The Fair Labor Standards Act sets the minimum wage and other mandatory benefits for workers. Homecare workers such as babysitters and companions to the elderly are exempt from its provisions when employed directly for the family they work for, but what about when they are employed by a third party provider of such services? After following a notice-and-comment rulemaking procedure the Department of Labor said, in 29 C.F.R. § 552.109(a) under the heading “interpretations,” that such third-party employed workers are exempt from the minimum wage requirement. Coke, a homecare worker employed by third-party provider Long Island Care at Home, brought suit questioning the validity of § 109(a). The Second Circuit Court of Appeals held the regulation was unenforceable. The United States Supreme Court now takes up the question of whether the Second Circuit gave the proper amount of deference to the Department of Labor’s stance on the regulation in question.

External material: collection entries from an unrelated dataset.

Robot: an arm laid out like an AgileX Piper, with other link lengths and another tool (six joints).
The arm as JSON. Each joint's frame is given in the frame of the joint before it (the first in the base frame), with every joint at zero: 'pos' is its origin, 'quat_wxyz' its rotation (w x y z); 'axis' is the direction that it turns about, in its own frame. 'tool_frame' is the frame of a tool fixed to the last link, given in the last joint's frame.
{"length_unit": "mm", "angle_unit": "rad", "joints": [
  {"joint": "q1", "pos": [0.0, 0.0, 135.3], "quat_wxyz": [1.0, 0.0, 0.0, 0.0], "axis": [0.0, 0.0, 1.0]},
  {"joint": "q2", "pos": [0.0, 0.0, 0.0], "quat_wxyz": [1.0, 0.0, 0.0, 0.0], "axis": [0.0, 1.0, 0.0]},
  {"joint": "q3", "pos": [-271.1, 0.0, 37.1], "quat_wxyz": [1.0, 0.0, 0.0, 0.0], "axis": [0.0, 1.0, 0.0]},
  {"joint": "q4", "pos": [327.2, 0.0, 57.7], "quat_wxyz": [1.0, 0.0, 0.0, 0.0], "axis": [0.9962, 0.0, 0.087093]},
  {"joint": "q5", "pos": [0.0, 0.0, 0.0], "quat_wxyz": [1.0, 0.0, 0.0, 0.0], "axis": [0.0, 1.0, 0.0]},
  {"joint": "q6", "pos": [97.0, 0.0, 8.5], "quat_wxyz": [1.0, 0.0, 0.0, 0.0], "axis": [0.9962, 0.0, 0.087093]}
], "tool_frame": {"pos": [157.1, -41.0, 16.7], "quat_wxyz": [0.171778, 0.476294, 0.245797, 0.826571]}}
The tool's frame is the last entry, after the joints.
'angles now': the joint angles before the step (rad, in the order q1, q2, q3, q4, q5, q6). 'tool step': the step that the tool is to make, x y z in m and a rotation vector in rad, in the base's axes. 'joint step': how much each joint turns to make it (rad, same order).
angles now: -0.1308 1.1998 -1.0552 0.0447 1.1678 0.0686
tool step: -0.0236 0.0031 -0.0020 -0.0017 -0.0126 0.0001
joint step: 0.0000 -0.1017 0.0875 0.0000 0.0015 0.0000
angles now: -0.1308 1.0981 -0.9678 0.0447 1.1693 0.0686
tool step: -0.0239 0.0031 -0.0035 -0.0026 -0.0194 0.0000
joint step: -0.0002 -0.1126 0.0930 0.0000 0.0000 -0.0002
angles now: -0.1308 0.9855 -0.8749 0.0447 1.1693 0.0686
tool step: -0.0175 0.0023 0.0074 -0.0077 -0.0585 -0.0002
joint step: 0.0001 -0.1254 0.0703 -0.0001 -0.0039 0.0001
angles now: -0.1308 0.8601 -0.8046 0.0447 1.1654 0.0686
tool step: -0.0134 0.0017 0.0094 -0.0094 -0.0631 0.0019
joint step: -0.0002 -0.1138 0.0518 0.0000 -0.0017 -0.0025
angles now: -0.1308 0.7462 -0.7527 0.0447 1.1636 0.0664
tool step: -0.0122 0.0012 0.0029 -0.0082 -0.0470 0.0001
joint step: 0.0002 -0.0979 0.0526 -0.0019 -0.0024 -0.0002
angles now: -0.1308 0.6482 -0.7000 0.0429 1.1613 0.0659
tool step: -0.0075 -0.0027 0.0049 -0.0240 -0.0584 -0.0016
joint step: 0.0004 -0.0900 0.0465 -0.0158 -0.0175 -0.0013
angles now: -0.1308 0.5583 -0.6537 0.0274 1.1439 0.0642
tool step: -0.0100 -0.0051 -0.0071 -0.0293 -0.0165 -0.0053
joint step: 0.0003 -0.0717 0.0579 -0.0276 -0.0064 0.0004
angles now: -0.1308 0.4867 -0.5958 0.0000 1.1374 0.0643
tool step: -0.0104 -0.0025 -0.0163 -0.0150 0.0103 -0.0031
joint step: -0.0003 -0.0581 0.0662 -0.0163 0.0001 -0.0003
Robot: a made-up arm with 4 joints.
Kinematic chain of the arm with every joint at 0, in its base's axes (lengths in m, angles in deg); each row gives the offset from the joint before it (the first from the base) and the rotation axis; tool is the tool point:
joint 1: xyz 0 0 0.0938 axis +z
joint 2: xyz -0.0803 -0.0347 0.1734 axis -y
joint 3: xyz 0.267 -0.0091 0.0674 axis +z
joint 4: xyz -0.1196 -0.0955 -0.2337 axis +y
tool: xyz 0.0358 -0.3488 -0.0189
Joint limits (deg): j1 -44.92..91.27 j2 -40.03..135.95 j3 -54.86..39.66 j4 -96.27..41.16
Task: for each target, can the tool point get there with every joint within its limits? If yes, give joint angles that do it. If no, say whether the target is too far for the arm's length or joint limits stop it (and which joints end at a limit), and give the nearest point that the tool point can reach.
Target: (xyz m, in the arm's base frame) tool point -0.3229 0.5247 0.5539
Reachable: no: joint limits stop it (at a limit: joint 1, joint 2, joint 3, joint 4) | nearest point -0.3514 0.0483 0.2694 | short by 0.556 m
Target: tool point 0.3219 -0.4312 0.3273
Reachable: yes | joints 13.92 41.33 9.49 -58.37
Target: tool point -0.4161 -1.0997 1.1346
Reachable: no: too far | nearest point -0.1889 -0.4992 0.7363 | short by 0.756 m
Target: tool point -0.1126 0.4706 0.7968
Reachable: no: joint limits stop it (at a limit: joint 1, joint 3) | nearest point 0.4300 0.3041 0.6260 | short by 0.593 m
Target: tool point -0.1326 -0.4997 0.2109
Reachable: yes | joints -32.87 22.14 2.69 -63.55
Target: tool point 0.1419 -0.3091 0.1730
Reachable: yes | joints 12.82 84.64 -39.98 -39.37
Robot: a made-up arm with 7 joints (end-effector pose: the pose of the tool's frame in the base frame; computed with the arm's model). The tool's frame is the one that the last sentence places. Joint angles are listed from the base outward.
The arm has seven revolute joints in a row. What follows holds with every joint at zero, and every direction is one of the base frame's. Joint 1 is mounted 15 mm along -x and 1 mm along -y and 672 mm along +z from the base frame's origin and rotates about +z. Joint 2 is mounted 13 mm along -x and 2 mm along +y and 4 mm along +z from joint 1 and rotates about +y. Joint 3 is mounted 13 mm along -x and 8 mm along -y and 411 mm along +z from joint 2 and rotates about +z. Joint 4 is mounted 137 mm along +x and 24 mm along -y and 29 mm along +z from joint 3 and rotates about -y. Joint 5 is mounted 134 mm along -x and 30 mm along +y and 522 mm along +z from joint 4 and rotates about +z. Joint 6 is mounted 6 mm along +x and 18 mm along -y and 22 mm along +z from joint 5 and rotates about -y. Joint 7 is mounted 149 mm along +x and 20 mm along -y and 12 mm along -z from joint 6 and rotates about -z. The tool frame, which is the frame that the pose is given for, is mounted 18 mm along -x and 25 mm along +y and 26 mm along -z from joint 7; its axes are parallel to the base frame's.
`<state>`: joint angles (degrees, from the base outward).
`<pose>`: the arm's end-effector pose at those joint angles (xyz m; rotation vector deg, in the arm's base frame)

Questions as Framed for the Court by the Parties

Whether the Second Circuit erred in refusing to give deference under Chevron, U.S.A., Inc. v. Natural Res. Def. Council, Inc., 467 U.S. 837 (1984), to a thirty-year-old Department of Labor regulation—a regulation that has twice been upheld by the Tenth Circuit—on the ground that, even though it was promulgated under express grants of legislative authority and after full notice-and-comment rulemaking, the regulation was contained in a subpart headed “Interpretations.”
Whether, in holding that a longstanding Department of Labor regulation was not persuasive and thus undeserving of any deference under Skidmore v. Swift & Co., 323 U.S. 134 (1944), the Second Circuit erred by failing to address the governing provisions of the Fair Labor Standards Act and by declining to give any weight to the Department’s interpretation of its own regulations.

Originally, the Fair Labor Standards Act (FLSA) mandated a minimum wage and overtime benefits to those workers whose employer was engaged in commerce or produced goods for commerce and whose gross sales met or exceeded $250,000. 29 U.S.C. § 213.